Penilaian dalam operasi aktual:
Jika pengiriman forceps dilakukan karena persalinan abnormal (seperti tahap kedua persalinan yang berkepanjangan), itu dapat dicatat sebagai distokia;
Jika hanya untuk mempercepat persalinan normal (seperti kekurangan fisik sementara ibu), itu lebih cenderung dianggap sebagai persalinan normal.
Iv. Dampak pada Ibu dan Bayi dan tindakan pencegahan
Untuk ibu: dapat meningkatkan risiko laserasi perineum, tetapi biasanya pulih lebih cepat dari operasi caesar;
Untuk janin: dapat menyebabkan abrasi kulit kepala atau lekukan sementara, tetapi insiden komplikasi serius (seperti perdarahan intrakranial) sangat rendah;
Kelahiran berikutnya: Ini tidak mempengaruhi persalinan pervaginam lagi, tetapi alasan penggunaan forceps sebelumnya perlu dievaluasi.

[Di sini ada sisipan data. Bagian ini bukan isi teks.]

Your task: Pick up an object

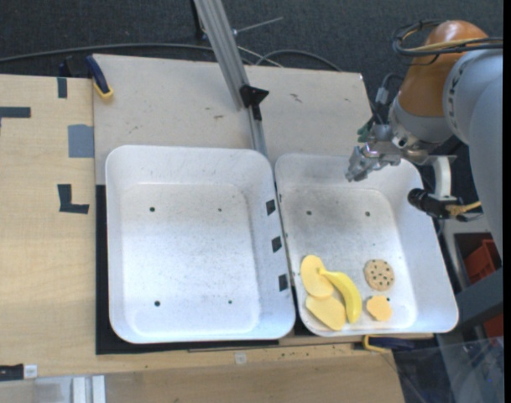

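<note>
Pale wood covers the desk [37, 225] on which two shallow white bins sit side by side, the left bin [188, 162] beside the right bin [423, 250], which carries a small cluster of items in its near corner. The grey arm [477, 99], with its orange band, reaches in from the right and hangs over the far edge of the right bin, its gripper [360, 164] pointed down near the far rim; whether the fingers are parted or closed cannot be told from this angle, and nothing is seen between them. The objects to be picked lie well apart from the gripper, toward the near side: a yellow banana [343, 290] lies curved over flat yellow pieces [322, 305], with a speckled cookie [378, 274] just to the right and a small orange piece [378, 309] nearer still. A clean pick would likely mean travelling to the near corner, centring over a single item such as the cookie, which sits slightly clear of the pile, and descending straight.
</note>
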Robot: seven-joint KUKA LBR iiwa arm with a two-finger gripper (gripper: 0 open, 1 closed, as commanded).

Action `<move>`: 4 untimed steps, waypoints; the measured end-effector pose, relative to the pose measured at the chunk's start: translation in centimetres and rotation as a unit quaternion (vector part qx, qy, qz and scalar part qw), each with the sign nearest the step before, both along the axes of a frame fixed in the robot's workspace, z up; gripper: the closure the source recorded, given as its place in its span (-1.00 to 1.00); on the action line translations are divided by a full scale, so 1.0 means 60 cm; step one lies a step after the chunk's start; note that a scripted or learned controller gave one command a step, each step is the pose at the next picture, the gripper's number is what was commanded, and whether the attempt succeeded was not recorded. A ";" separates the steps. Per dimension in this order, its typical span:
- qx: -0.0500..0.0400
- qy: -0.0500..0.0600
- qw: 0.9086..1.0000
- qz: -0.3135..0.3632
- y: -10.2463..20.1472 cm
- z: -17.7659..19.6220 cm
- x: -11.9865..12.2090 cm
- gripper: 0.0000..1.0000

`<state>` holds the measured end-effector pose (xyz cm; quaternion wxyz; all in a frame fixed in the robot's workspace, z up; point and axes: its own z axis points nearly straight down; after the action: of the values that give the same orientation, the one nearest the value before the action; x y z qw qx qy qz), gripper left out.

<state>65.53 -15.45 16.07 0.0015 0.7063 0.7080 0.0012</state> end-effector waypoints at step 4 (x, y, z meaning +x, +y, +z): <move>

Saran: Pengiriman Forseps harus dilakukan oleh dokter yang berpengalaman, dan ibu harus bekerja sama dengan bimbingan dokter untuk memaksa, dan memperhatikan perawatan luka dan pengamatan yang baru lahir setelah operasi.
V. Cara Mengurangi Probabilitas Penggunaan Forsep
Kontrol berat badan selama kehamilan: Hindari janin yang terlalu besar;
Pelajari metode pernapasan persalinan: Tingkatkan efisiensi kekuatan selama persalinan;
Pilih Pengiriman Posisi Gratis: seperti posisi jongkok, posisi samping, dll. Untuk membantu menyesuaikan posisi janin;
Komunikasi kebutuhan dalam waktu: seperti apakah persalinan tanpa rasa sakit diperlukan untuk mengurangi aktivitas fisik.
Singkatnya, pengiriman forseps adalah cara penting untuk memastikan keselamatan ibu dan anak. Klasifikasinya perlu dikombinasikan dengan indikasi medis tertentu. Tidak perlu terlalu khawatir tentang label "pengiriman normal" atau "pengiriman yang sulit", tetapi lebih fokus pada keamanan proses pengiriman.